スー:その通り。音楽映画じゃないから、ビートルズを知らなくても楽しめるんだよね。「存在して当然」だと思っていたビートルズは、主人公のジャックにとって何のメタファーなのか? それが徐々に明らかになっていくところも秀逸。
高橋:繰り返しになるようだけど、そのへんのストーリー運びはまさにリチャード・カーティスの名人芸。これは物語の核心に抵触する部分かもしれないけど、「存在して当然だと思っていた」は恋愛物の王道設定だからね。
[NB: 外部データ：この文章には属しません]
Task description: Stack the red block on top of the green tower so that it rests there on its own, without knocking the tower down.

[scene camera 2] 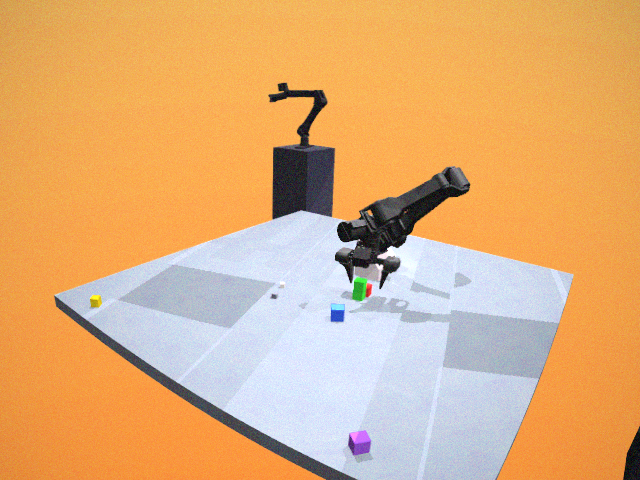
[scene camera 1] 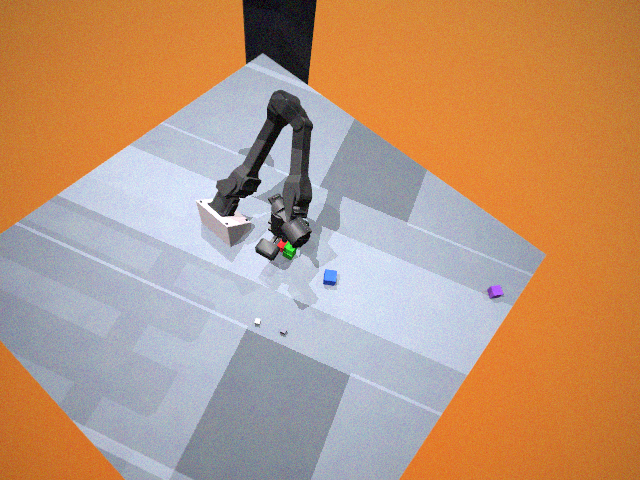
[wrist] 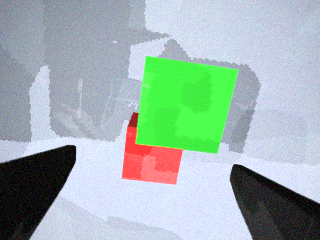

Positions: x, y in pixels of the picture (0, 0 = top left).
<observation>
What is my gripper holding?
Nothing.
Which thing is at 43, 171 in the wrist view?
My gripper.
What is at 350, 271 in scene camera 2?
My gripper.
</observation>
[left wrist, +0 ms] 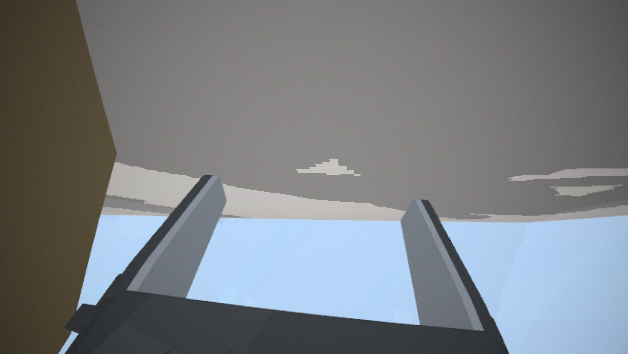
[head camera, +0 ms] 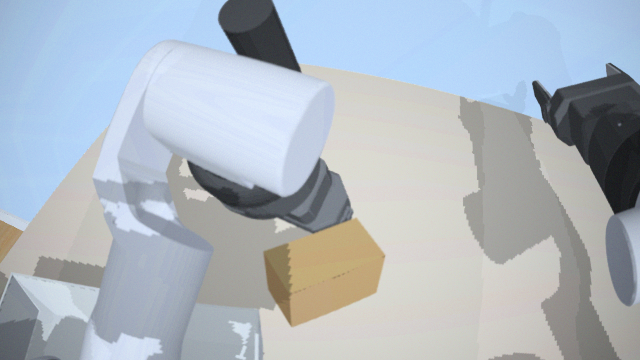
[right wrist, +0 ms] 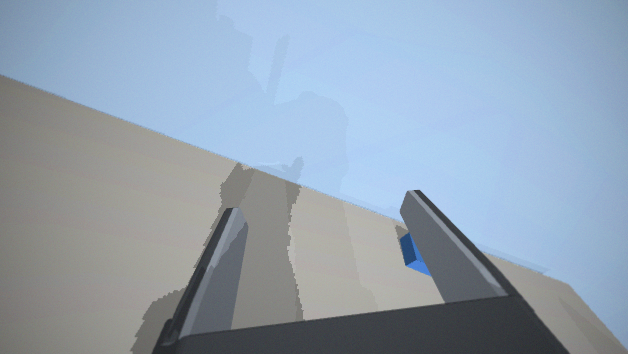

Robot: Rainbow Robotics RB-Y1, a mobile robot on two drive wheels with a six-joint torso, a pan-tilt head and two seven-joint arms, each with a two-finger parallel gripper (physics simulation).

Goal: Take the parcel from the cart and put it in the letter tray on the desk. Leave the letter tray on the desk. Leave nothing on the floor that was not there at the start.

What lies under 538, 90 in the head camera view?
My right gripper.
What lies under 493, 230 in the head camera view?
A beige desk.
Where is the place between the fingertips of my right gripper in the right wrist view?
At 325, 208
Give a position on a beige desk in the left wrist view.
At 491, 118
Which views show the letter tray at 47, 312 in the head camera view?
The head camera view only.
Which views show the brown parcel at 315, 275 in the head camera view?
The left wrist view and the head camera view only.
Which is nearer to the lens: the brown parcel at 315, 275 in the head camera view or the letter tray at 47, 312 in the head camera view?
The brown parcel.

スー:「こうきたら、こうなるんでしょ?」って予想を、きれいに裏切ってくれたのも気持ちよかった。ビートルズの曲なら、誰もがすぐに聴き惚れるはずだと思うじゃない? だけど、最初からそう簡単にはいかないわけで。すべてにおいて、一度がっくり落ち込ませる。だからリアリティが出てくるんだよね。だんだんとジャックを応援したくなってきたもの。「ビートルズがいない世界には、他にも存在しないものがある」って設定も好きだったな。ジャックが偶然それを発見するシーンがどれも最高。同じ世界にダイブしたような気分になったわ。リチャード・カーティスの辛辣っぷりも健在で、ビートルズが存在しないってことは、つまりあのバンドもいないわけで…。あそこは声出して笑っちゃった。
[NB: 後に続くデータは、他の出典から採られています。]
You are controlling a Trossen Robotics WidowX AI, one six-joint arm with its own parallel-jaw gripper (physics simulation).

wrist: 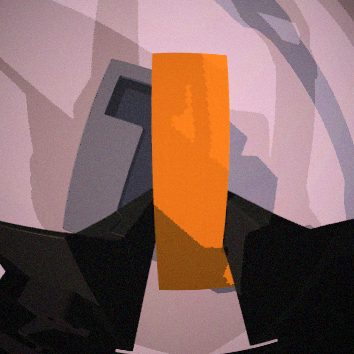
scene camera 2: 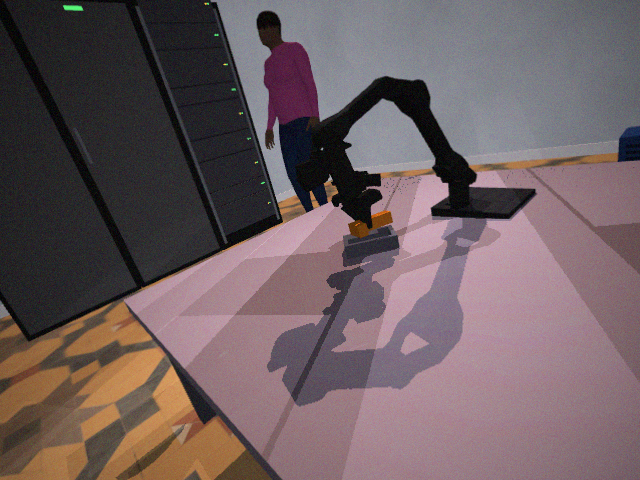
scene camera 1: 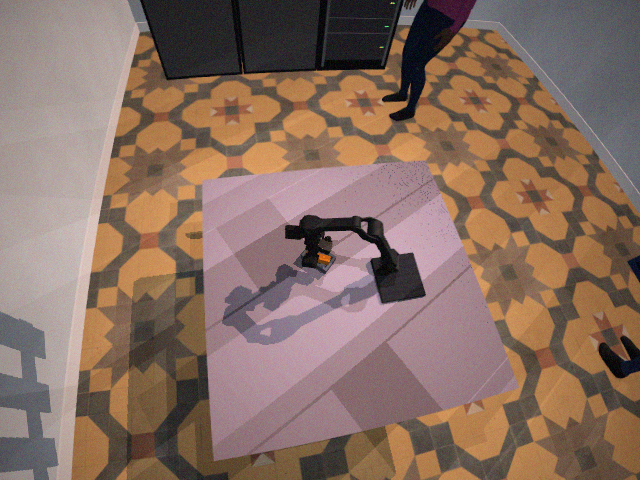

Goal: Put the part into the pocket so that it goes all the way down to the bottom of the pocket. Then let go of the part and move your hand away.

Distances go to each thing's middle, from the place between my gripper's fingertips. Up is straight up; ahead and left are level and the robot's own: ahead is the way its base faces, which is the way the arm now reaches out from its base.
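The grey pocket block (wrist: 113,163) is 5 cm below my hand, 3 cm behind it and 2 cm to the right of it. I see the orange part (wrist: 189,91) 1 cm above my hand, and of the things named here, going by their middles, that part is the nearest to my hand.
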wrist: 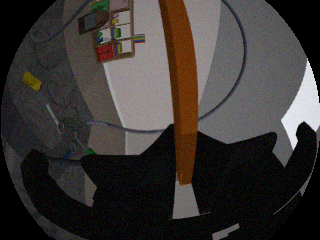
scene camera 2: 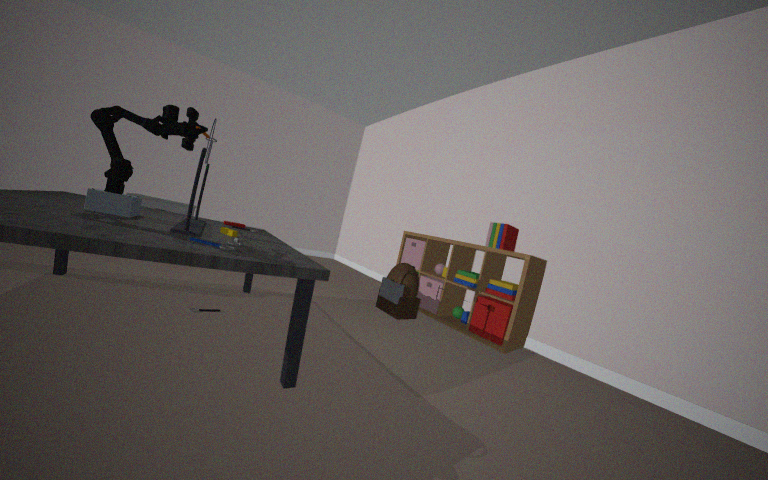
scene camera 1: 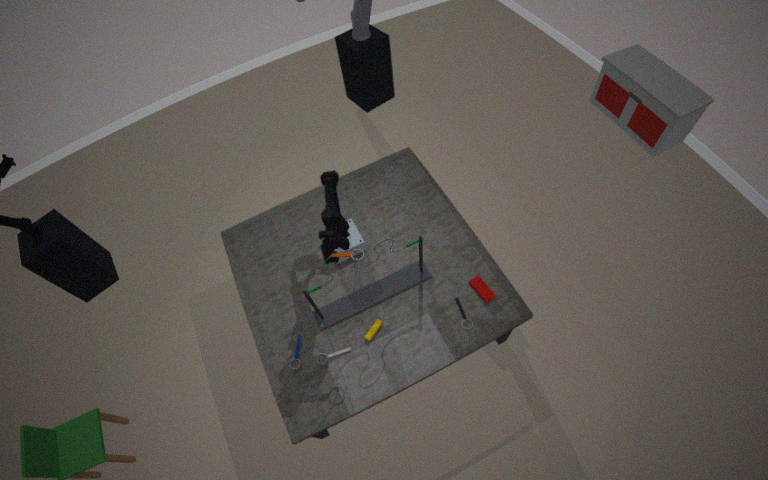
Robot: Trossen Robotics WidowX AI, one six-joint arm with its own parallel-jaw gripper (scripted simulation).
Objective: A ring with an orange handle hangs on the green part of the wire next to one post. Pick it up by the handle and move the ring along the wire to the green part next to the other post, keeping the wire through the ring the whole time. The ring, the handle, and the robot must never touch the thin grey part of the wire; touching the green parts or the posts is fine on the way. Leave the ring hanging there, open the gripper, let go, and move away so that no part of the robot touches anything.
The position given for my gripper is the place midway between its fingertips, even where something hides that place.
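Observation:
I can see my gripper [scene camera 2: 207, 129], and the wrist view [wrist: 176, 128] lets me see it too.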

高橋:フフフフフ。さっきビートルズ・ファンの皆さんは過剰に期待しない方がいいとは言ったけど、もちろんその筋の人たちに向けた小ネタや仕掛けがまったくないわけではなくて。「When I’m Sixty Four」や「With a Little Help from My Friend」にちなんだちょっとしたギャグもあるし、劇中で歌われるビートルズ・ソングと物語との整合性もそれなりに練られてる。タイトルの『イエスタデイ』も単にビートルズでいちばん有名な曲だから引用しただけではないからね。ちゃんと意味が込められている。
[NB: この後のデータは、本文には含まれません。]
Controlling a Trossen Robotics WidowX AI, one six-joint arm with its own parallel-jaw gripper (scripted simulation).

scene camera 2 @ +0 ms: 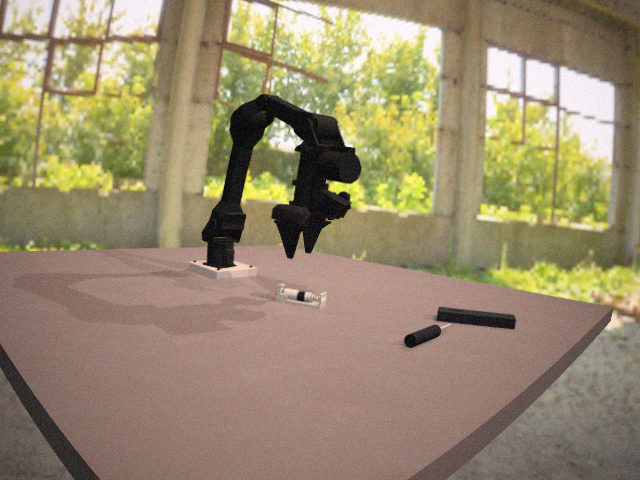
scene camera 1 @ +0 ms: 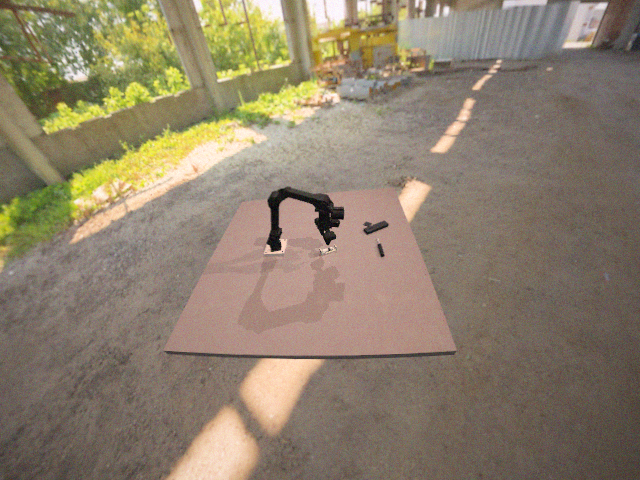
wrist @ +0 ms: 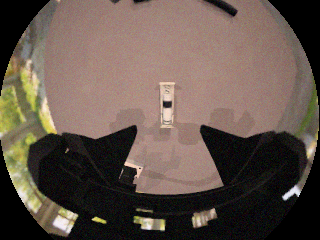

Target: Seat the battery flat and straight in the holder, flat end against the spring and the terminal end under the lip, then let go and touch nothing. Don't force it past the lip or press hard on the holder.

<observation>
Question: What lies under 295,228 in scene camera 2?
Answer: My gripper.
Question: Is my gripper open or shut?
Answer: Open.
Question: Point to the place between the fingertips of my gripper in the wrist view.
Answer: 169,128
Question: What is my gripper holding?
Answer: Nothing.
</observation>
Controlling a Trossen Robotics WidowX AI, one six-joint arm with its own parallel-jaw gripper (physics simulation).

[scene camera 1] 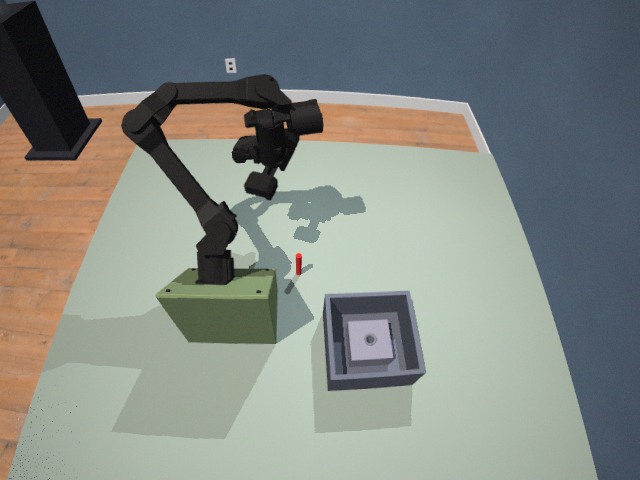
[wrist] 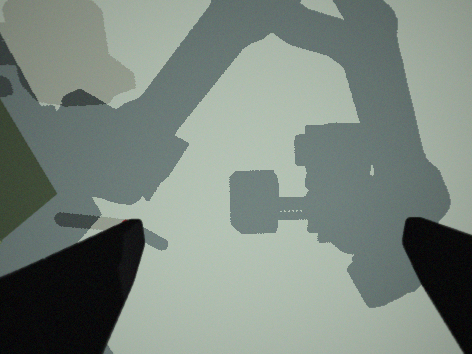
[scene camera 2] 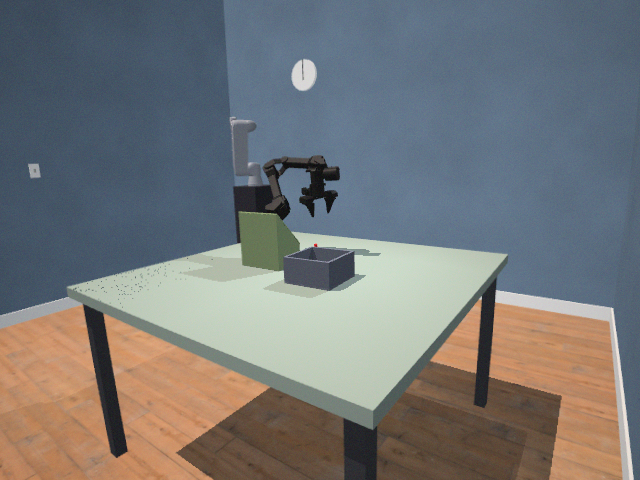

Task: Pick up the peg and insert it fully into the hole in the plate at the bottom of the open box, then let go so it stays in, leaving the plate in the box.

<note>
The pictures show: my gripper, a grey box and a pale square plate.
My gripper is seen too in the wrist view.
</note>
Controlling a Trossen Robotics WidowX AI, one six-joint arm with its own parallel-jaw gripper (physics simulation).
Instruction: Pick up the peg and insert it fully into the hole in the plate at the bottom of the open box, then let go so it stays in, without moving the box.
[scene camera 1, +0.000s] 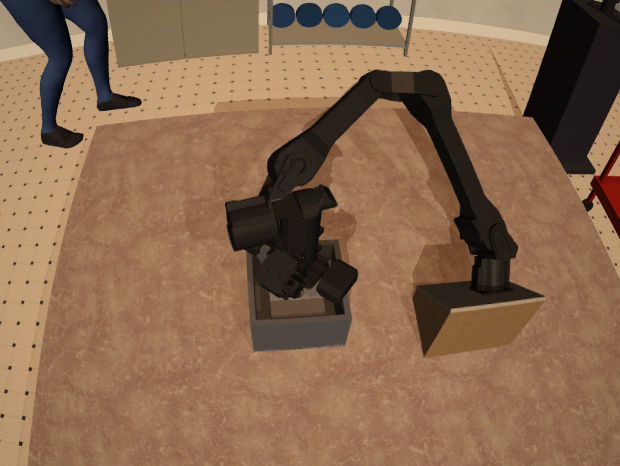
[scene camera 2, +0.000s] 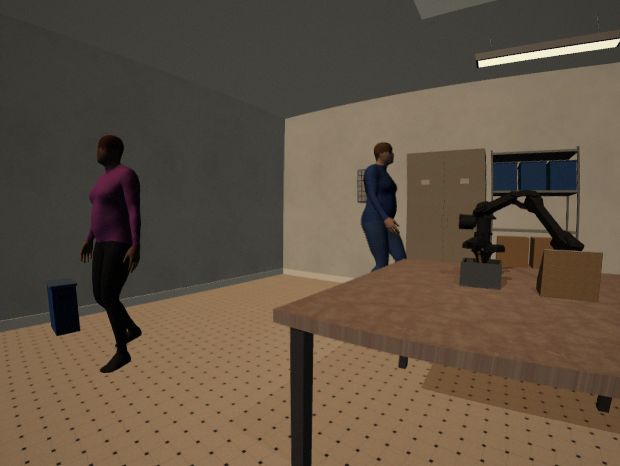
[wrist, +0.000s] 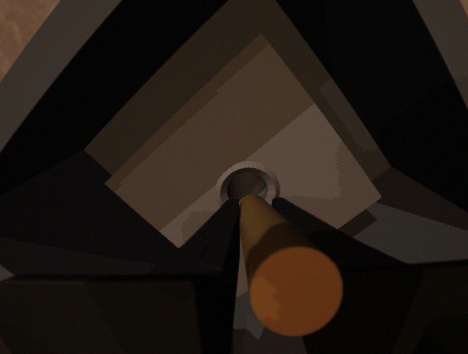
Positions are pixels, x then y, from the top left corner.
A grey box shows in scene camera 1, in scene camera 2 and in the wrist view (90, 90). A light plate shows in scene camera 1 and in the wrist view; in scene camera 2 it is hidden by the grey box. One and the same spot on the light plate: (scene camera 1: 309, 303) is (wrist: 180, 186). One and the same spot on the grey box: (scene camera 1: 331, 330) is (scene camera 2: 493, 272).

スー:歌詞が字幕で出るから、じっくり味わえました。サビしか歌詞を知らなかった曲も、「こういう歌だったんだ」ってハマる部分があるよね。
高橋:もともと借り物だったビートルズの歌詞が、次第にジャックの立場や心情とオーバーラップしてくるあたりはグッとくるね。「Help!」もそうだし「Ob-La-Di,Ob-La-Da」もそう。特にデズモンドとモリーの恋物語を描いた「Ob-La-Di,Ob-La-Da」は見事にハマってた。映画のタイトルを『オブ・ラ・ディ、オブ・ラ・ダ』にしてもいいぐらい(笑)。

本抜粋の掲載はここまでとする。